# Supplied material
■ ■ ■ ■

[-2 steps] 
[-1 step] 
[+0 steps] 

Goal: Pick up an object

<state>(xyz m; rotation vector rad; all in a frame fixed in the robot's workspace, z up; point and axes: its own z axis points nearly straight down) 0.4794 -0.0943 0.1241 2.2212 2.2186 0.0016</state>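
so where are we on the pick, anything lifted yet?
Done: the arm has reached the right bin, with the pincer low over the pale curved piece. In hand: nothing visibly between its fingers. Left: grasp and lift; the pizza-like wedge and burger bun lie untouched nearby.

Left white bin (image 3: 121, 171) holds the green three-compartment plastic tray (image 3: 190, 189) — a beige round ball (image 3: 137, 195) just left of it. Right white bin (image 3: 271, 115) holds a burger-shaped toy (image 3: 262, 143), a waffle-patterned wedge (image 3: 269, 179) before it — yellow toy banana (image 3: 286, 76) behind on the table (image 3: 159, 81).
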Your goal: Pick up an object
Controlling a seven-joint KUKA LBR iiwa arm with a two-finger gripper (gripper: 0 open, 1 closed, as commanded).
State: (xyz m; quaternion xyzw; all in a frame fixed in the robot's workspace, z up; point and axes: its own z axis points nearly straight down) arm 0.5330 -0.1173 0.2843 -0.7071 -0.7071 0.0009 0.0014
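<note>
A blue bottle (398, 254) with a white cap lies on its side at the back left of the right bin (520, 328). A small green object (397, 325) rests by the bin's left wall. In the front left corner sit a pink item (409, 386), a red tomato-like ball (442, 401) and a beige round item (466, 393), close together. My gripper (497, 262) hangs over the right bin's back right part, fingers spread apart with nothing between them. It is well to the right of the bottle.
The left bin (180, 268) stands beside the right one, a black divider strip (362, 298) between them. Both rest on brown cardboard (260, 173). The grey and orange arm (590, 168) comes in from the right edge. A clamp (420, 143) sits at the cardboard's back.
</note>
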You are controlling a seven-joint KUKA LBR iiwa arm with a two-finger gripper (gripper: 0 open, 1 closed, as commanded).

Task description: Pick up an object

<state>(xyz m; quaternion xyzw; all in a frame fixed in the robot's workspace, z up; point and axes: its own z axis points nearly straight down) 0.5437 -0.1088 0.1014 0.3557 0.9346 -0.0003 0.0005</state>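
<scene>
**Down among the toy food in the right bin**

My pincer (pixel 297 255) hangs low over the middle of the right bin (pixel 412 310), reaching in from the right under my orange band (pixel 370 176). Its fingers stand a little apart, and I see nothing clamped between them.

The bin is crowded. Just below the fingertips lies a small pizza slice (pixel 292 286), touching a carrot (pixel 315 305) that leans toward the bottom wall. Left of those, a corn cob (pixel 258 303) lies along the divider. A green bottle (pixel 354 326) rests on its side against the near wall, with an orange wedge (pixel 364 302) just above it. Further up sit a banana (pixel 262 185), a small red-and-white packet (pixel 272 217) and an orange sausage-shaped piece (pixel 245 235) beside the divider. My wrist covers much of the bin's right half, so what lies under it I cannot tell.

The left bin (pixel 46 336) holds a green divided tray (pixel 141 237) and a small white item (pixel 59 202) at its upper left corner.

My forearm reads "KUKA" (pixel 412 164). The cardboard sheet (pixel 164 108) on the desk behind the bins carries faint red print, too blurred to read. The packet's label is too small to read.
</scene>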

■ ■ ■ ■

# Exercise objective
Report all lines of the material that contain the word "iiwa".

# Solution to the exercise
Controlling a seven-joint KUKA LBR iiwa arm with a two-finger gripper (gripper: 0 open, 1 closed, as commanded).
You are controlling a seven-joint KUKA LBR iiwa arm with a two-finger gripper (gripper: 0 open, 1 closed, as commanded).

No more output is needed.